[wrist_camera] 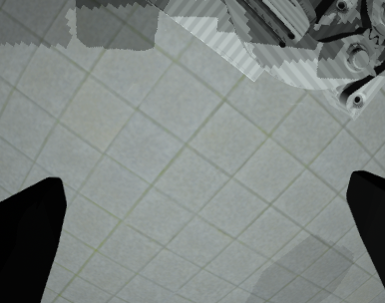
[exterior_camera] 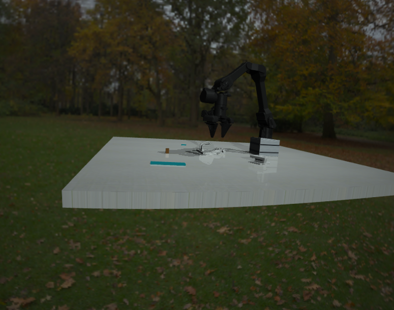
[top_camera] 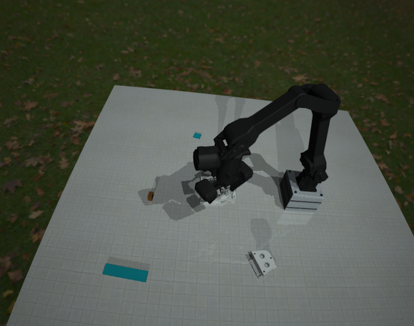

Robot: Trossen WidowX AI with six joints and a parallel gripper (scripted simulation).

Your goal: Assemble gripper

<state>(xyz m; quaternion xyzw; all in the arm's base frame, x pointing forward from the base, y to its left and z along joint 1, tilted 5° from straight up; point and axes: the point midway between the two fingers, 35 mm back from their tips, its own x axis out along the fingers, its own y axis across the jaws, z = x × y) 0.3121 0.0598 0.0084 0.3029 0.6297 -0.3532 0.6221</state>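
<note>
The white ribbed block is 190 mm to the left of my gripper tip, 130 mm behind it and 80 mm below it. From my gripper tip the other things lie so: gripper jaw: 70 mm to the right, 70 mm below, 30 mm behind; then small brown block: 230 mm ahead, 80 mm below, 50 mm to the right; then long teal bar: 280 mm ahead, 220 mm to the left, 80 mm below.
</note>
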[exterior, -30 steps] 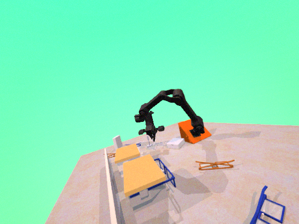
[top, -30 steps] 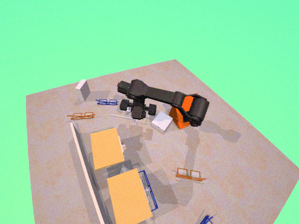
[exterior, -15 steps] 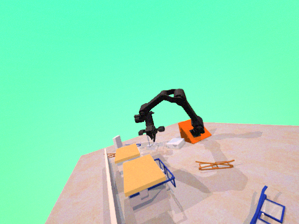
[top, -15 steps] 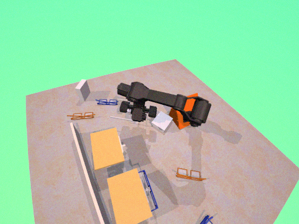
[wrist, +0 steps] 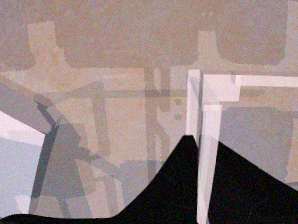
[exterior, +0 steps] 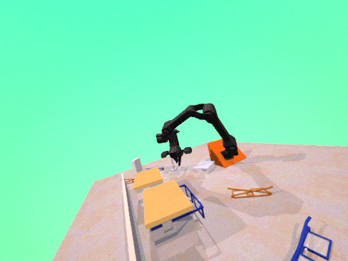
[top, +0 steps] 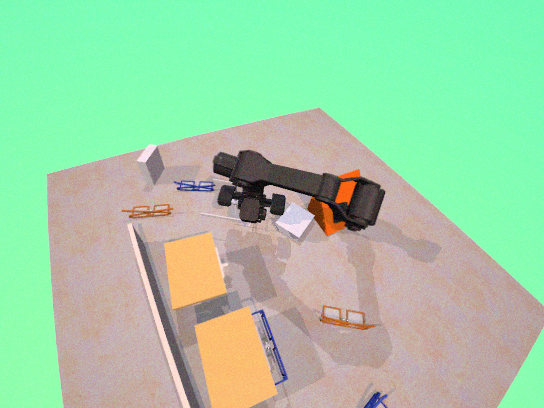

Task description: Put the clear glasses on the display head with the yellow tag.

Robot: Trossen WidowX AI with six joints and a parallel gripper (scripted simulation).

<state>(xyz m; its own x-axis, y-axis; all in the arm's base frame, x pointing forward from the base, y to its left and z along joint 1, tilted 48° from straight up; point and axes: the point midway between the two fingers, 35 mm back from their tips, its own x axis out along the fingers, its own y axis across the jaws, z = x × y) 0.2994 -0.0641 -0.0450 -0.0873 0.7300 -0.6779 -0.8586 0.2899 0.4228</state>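
Now: the white peg 12 cm to the right of my gripper tip, 4 cm below it and 1 cm ahead of it. Also, from my gripper tip: long white rail 29 cm ahead, 25 cm to the left.
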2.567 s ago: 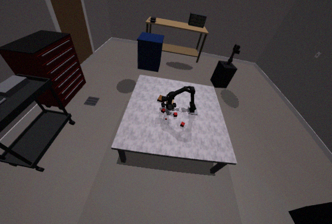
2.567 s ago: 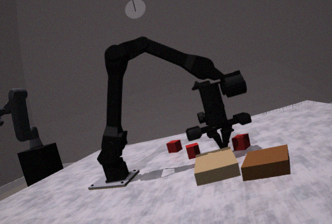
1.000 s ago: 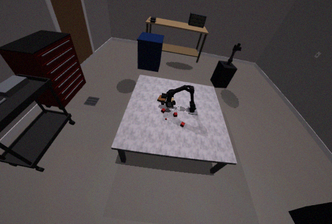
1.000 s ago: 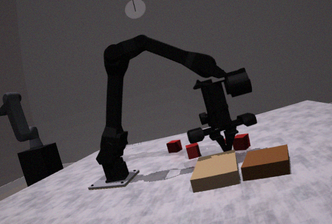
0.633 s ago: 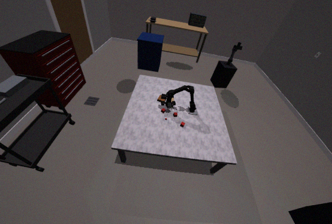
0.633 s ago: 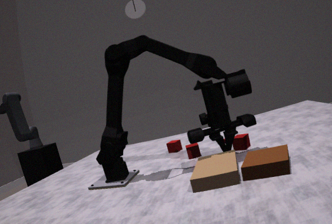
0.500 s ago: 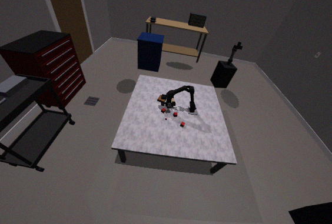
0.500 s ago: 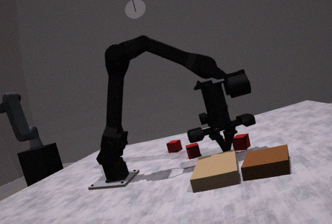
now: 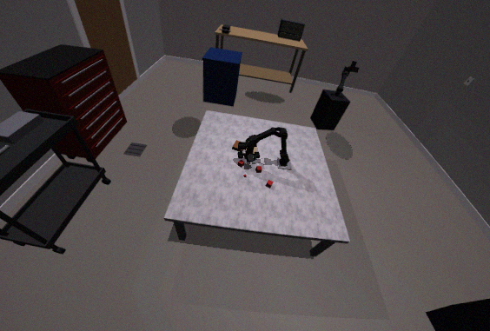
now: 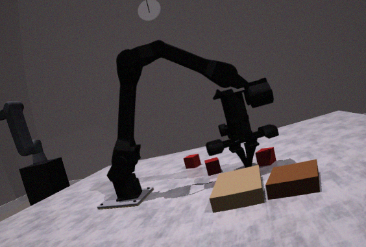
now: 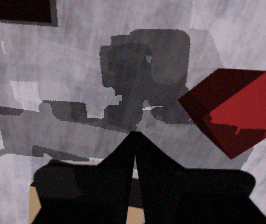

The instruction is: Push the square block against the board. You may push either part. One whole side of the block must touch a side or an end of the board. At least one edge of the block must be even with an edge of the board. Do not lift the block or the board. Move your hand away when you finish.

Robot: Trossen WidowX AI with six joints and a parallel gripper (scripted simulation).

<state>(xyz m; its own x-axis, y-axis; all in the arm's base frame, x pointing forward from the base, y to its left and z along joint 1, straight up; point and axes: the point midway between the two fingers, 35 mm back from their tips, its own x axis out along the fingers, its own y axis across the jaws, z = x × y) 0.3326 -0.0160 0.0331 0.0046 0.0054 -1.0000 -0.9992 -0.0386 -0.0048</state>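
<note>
Right now my gripper tip is 12 cm to the left of the tan board, 5 cm past it and 1 cm below it. The rest, counted from my gripper tip: square block: 18 cm to the right, 6 cm ahead, 1 cm above.
</note>
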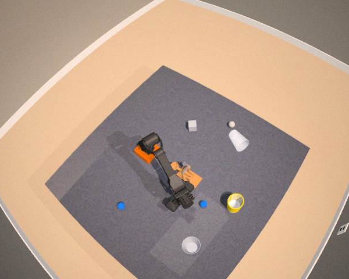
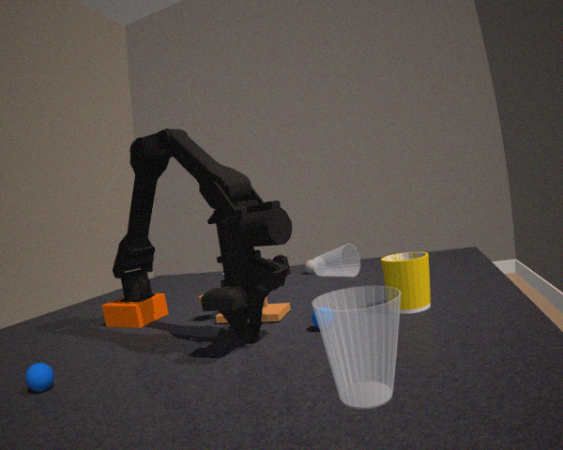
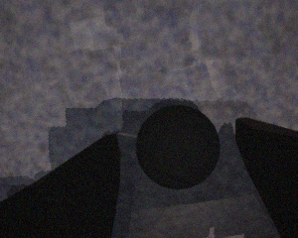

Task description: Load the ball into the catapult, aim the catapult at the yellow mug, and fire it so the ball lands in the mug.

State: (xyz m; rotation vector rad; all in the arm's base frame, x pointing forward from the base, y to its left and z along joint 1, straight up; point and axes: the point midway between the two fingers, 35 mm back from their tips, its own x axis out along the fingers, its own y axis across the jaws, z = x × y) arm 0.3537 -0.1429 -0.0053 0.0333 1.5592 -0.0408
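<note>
Now: gripper tip 160 mm to the right of the wooden catapult, 90 mm past it and 40 mm below it. Also, from my gripper tip: blue ball 260 mm behind, 240 mm to the right, 10 mm above; then black ball right at my gripper tip; then yellow mug 270 mm ahead, 140 mm to the left, 20 mm above.
</note>
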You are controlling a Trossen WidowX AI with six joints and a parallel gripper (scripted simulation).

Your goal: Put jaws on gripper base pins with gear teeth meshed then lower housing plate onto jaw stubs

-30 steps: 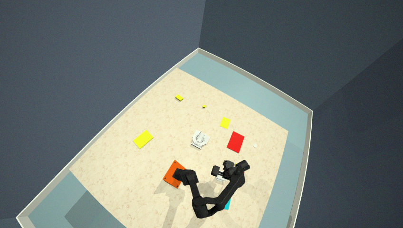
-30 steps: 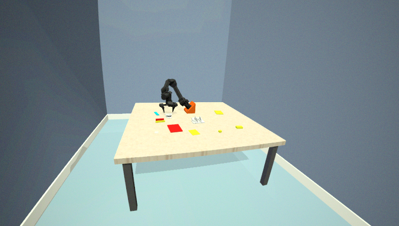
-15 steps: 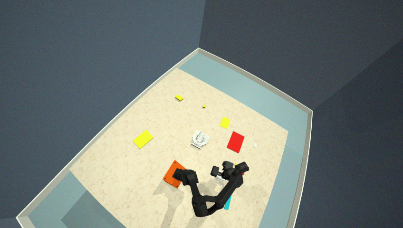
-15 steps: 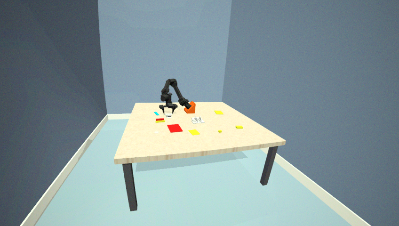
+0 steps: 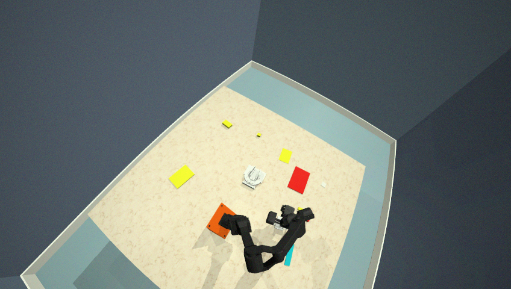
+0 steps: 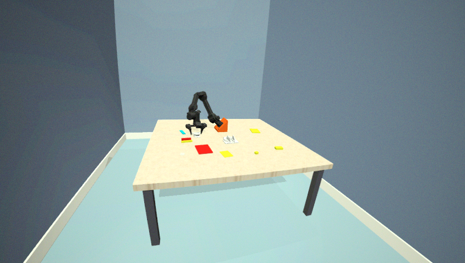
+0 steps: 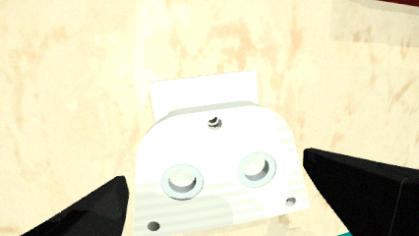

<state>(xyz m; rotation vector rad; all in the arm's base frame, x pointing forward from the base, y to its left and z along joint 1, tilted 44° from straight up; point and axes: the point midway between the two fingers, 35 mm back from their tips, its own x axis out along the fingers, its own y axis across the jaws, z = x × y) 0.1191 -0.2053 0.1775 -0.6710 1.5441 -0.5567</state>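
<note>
My gripper tip is now 1 cm short of the small white block. Round my gripper tip: yellow bar (13 cm ahead, 11 cm to the right, 1 cm below); cyan strip (12 cm behind, 11 cm to the right, 1 cm below); red bar (10 cm to the right, 9 cm ahead).
</note>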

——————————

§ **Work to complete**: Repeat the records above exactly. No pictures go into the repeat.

§ **Solution to the exercise**:
[wrist_camera] 
[exterior_camera] 
[top_camera] 

Robot: Trossen WidowX AI with six joints and a parallel gripper (scripted simulation).

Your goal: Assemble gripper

<state>(xyz m; quaternion xyzw; all in the arm's base frame, x pointing forward from the base, y to its left and z along joint 1, tilted 5° from straight up; point and axes: the point midway between the two fingers, 35 mm back from their tips, its own x axis out along the fingers, its own y axis across the jaws, z = x × y) 0.3121 0.0598 0.0084 0.3029 0.6297 -0.3532 0.6221</state>
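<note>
The white ribbed block is 190 mm to the left of my gripper tip, 130 mm behind it and 80 mm below it. From my gripper tip the other things lie so: gripper jaw: 70 mm to the right, 70 mm below, 30 mm behind; then small brown block: 230 mm ahead, 80 mm below, 50 mm to the right; then long teal bar: 280 mm ahead, 220 mm to the left, 80 mm below.
</note>
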[exterior, -30 steps] 
[top, -30 steps] 
[exterior, -15 steps] 
[top, -15 steps] 
[wrist, +0 steps] 
[exterior, +0 steps] 
[top, +0 steps] 

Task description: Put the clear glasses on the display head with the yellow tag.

Robot: Trossen WidowX AI with six joints and a parallel gripper (scripted simulation).

<state>(xyz m; its own x-axis, y-axis; all in the arm's base frame, x pointing forward from the base, y to its left and z along joint 1, tilted 48° from straight up; point and axes: the point midway between the two fingers, 35 mm back from their tips, its own x axis out along the fingers, its own y axis across the jaws, z = x × y) 0.2994 -0.0641 -0.0450 -0.0873 0.7300 -0.6779 -0.8586 0.2899 0.4228</state>
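Now: the white peg 12 cm to the right of my gripper tip, 4 cm below it and 1 cm ahead of it. Also, from my gripper tip: long white rail 29 cm ahead, 25 cm to the left.
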2.567 s ago: 
2.567 s ago: 
1.000 s ago: 
1.000 s ago: 
0.633 s ago: 
0.633 s ago: 
0.500 s ago: 
0.500 s ago: 
now: 
now: 
now: 

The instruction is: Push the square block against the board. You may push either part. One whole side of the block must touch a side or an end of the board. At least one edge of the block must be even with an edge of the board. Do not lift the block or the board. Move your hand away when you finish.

Robot: Trossen WidowX AI with six joints and a parallel gripper (scripted simulation).

<state>(xyz m; its own x-axis, y-axis; all in the arm's base frame, x pointing forward from the base, y to its left and z along joint 1, straight up; point and axes: the point midway between the two fingers, 35 mm back from their tips, its own x axis out along the fingers, its own y axis across the jaws, z = x × y) 0.3326 -0.0160 0.0331 0.0046 0.0054 -1.0000 -0.9992 -0.0386 -0.0048</state>
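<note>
Right now my gripper tip is 12 cm to the left of the tan board, 5 cm past it and 1 cm below it. The rest, counted from my gripper tip: square block: 18 cm to the right, 6 cm ahead, 1 cm above.
</note>
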
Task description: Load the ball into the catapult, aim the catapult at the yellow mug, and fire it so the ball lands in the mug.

State: (xyz m; rotation vector rad; all in the arm's base frame, x pointing forward from the base, y to its left and z along joint 1, straight up; point and axes: the point midway between the two fingers, 35 mm back from their tips, its own x axis out along the fingers, its own y axis across the jaws, z = x × y) arm 0.3537 -0.1429 -0.0053 0.0333 1.5592 -0.0408
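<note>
Now: gripper tip 160 mm to the right of the wooden catapult, 90 mm past it and 40 mm below it. Also, from my gripper tip: blue ball 260 mm behind, 240 mm to the right, 10 mm above; then black ball right at my gripper tip; then yellow mug 270 mm ahead, 140 mm to the left, 20 mm above.
</note>
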You are controlling a Trossen WidowX AI with six joints and a parallel gripper (scripted simulation).

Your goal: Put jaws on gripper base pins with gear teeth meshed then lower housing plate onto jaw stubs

-30 steps: 
-30 steps: 
-15 steps: 
-15 steps: 
+0 steps: 
+0 steps: 
+0 steps: 

<state>(xyz m; rotation vector rad; all in the arm's base frame, x pointing forward from the base, y to its left and z along joint 1, tilted 44° from straight up; point and axes: the point midway between the two fingers, 35 mm back from their tips, its own x axis out along the fingers, its own y axis across the jaws, z = x × y) 0.1191 -0.2053 0.1775 -0.6710 1.5441 -0.5567</state>
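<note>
My gripper tip is now 1 cm short of the small white block. Round my gripper tip: yellow bar (13 cm ahead, 11 cm to the right, 1 cm below); cyan strip (12 cm behind, 11 cm to the right, 1 cm below); red bar (10 cm to the right, 9 cm ahead).
</note>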

Nothing else belongs in the output.